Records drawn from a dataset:
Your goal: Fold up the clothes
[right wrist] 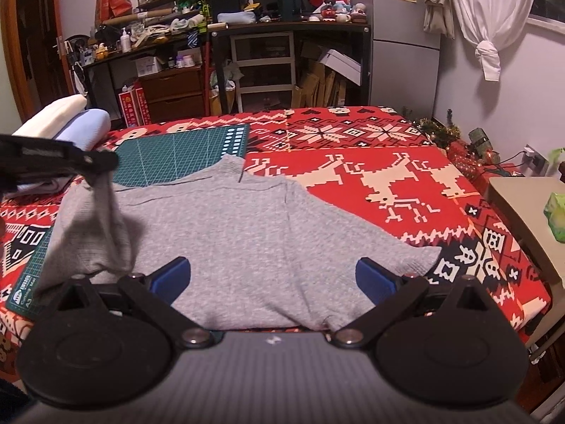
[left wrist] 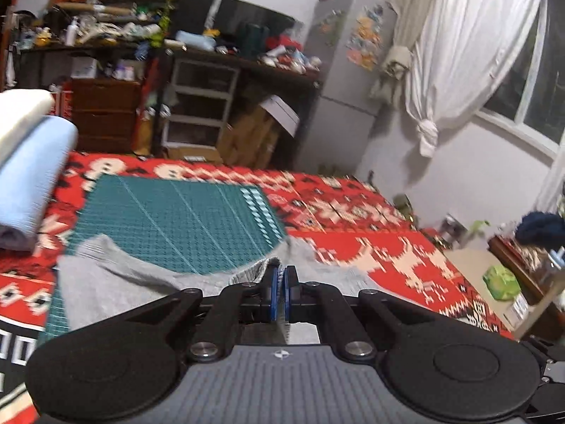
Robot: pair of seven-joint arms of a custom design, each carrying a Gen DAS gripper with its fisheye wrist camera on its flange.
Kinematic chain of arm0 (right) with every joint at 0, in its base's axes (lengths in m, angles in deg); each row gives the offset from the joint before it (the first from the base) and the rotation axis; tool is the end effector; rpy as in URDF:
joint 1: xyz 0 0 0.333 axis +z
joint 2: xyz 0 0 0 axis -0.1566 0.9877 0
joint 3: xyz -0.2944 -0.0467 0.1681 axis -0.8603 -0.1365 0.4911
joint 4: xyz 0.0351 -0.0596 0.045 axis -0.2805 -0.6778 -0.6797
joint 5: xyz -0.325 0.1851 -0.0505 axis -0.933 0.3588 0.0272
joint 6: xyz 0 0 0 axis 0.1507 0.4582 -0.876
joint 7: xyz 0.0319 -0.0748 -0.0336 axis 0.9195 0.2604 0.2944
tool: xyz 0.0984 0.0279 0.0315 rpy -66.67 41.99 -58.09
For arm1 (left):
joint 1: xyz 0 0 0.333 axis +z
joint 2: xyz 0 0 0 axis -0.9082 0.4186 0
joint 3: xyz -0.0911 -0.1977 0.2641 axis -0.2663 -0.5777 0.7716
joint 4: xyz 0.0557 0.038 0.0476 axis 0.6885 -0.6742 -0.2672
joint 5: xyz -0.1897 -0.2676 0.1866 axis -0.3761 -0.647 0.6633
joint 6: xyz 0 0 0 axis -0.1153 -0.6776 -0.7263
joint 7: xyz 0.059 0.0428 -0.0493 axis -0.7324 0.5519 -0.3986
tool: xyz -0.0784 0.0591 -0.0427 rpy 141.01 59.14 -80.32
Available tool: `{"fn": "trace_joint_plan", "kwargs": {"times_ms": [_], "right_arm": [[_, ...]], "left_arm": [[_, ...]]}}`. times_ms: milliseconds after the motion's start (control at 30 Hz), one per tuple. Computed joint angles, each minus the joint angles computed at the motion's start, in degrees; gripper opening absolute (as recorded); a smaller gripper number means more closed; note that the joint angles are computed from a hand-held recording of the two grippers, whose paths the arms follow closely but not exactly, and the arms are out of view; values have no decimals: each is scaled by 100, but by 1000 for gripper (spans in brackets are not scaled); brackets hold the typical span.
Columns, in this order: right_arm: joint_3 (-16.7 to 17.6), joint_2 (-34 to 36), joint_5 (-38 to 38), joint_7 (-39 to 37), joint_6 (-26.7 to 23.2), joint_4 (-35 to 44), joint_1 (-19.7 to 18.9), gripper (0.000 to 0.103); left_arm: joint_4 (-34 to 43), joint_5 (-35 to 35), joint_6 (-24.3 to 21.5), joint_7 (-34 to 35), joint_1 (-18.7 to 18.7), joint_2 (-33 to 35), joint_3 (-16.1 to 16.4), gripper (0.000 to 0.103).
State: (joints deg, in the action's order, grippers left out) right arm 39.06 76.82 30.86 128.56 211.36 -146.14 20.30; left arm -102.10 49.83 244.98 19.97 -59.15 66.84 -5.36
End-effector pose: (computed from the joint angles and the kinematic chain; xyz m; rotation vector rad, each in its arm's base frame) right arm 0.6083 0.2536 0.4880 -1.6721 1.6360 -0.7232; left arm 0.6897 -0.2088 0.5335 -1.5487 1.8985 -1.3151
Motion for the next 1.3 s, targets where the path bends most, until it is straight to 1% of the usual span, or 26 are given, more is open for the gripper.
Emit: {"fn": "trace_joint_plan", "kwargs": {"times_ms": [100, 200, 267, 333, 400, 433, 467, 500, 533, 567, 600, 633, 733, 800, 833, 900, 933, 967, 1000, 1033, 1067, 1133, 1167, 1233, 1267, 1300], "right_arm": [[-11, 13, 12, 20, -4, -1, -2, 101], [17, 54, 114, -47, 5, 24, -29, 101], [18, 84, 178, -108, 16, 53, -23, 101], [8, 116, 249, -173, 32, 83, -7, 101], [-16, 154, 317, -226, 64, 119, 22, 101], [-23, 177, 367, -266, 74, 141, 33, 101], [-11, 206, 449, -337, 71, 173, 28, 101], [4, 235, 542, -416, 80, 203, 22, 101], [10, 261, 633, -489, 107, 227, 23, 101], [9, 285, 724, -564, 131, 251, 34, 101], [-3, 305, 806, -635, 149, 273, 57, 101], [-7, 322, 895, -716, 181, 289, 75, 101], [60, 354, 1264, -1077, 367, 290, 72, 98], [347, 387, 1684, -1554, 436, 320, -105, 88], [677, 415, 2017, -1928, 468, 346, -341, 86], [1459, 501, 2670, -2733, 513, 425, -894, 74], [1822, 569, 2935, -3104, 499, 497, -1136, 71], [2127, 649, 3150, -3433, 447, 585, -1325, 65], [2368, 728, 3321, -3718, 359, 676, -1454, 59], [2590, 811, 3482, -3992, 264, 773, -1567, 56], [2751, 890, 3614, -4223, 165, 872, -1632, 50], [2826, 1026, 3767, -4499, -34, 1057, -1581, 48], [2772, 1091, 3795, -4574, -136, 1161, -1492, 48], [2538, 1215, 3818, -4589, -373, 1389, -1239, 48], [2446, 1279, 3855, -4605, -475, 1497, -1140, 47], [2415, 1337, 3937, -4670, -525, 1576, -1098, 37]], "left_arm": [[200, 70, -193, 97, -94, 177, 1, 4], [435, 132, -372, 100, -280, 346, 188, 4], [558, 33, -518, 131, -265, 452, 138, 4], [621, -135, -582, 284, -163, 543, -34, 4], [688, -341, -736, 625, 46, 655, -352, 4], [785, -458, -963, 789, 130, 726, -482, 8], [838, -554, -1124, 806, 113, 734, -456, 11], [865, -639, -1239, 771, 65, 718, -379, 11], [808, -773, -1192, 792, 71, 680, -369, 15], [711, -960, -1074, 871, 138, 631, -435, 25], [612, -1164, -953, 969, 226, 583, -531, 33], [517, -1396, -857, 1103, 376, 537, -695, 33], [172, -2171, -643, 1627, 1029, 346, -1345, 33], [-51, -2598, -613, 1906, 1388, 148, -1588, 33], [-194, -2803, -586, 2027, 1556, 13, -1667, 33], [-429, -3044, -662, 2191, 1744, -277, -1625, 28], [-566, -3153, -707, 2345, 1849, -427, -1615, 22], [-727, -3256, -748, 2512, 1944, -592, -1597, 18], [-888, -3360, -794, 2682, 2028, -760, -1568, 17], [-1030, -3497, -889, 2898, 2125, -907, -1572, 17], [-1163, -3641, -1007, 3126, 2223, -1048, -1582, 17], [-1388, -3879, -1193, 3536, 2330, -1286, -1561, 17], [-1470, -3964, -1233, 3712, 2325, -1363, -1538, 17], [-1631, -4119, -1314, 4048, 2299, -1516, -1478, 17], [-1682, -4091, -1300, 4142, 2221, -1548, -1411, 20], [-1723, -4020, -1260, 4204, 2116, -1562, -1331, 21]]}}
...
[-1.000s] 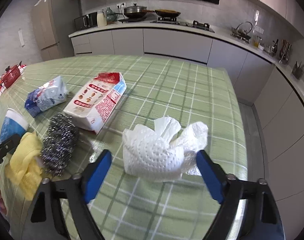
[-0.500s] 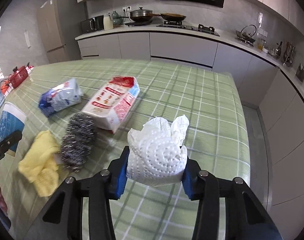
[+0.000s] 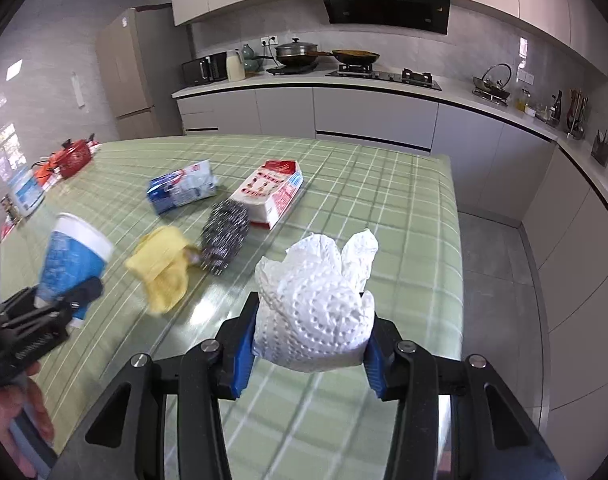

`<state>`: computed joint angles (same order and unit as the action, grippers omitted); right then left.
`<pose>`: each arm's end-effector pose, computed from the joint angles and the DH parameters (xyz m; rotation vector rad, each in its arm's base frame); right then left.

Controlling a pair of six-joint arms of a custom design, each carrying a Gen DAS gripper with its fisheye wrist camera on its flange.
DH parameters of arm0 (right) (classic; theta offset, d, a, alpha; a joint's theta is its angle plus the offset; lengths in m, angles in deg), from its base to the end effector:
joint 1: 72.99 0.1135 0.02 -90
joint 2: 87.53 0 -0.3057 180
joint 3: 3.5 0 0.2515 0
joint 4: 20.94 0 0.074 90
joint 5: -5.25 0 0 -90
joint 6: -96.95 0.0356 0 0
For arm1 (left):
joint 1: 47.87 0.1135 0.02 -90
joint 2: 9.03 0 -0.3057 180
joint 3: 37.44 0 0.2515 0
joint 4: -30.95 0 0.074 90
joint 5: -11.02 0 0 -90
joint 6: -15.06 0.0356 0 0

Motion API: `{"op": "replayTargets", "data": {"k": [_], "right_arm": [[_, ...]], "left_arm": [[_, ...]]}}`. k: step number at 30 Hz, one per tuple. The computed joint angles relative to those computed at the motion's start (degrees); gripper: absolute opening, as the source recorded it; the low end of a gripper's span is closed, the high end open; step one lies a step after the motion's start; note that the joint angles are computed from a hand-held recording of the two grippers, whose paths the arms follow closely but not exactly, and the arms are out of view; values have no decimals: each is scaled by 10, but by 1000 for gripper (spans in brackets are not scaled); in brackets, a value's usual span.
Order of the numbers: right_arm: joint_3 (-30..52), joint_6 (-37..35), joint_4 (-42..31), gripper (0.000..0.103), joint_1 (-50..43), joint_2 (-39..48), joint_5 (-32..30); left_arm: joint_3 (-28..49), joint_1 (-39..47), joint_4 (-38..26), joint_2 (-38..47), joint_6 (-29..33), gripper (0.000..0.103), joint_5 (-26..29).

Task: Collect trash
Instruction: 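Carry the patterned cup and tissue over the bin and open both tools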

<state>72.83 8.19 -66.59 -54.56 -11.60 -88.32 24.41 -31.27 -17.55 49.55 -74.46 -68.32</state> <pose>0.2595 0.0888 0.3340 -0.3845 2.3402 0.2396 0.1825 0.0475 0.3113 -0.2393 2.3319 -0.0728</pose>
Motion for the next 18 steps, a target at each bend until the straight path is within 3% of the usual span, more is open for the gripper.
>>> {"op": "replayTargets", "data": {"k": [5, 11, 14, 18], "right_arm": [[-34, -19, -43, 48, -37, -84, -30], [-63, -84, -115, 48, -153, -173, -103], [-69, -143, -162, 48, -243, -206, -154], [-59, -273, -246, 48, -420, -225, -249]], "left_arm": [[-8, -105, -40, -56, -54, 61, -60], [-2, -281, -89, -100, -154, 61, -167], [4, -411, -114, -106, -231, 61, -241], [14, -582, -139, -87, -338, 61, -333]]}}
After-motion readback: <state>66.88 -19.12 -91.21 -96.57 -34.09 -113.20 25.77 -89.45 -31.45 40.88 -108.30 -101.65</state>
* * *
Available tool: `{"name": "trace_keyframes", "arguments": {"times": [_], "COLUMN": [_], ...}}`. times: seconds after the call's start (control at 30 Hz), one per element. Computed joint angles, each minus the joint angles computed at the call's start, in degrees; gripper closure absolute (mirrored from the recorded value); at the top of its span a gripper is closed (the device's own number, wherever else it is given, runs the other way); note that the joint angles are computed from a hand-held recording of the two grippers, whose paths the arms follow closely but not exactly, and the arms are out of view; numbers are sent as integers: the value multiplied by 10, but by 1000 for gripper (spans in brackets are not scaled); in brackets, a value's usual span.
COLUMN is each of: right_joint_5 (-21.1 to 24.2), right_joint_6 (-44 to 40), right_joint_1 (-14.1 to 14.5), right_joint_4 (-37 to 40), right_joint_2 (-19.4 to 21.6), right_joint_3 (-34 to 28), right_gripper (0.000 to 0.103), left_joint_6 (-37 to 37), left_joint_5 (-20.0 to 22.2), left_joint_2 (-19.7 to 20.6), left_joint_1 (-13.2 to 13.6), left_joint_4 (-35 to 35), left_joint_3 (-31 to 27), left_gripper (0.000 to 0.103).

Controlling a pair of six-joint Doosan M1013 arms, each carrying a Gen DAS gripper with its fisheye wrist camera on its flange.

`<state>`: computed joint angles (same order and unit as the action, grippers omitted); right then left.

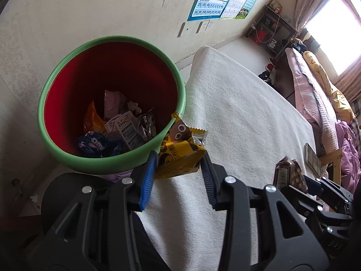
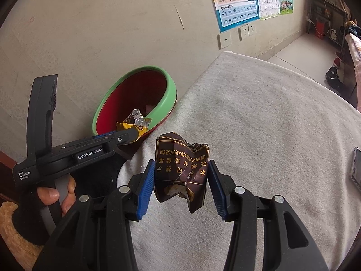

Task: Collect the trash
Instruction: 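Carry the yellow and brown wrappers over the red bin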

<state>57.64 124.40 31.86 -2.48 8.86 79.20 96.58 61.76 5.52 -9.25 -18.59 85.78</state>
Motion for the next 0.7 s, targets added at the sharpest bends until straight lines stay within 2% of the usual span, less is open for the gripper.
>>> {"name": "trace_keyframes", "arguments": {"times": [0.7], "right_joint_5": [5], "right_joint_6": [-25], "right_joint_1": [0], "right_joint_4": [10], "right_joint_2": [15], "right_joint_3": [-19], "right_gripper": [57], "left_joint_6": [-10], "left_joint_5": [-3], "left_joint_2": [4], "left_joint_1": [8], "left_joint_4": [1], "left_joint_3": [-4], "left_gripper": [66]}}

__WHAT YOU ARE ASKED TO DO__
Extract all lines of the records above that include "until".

__RESPONSE AREA__
Motion for the next 1.3 s, targets where the path bends most, until it is straight to 1% of the usual span, or 26 are given, more is open for the gripper.
Motion for the next 18 steps, a target at each bend until the straight path is within 3% of the usual span, more is open for the gripper.
Motion for the next 0.7 s, targets added at the sharpest bends until straight lines stay within 2% of the usual span, less is open for the gripper.

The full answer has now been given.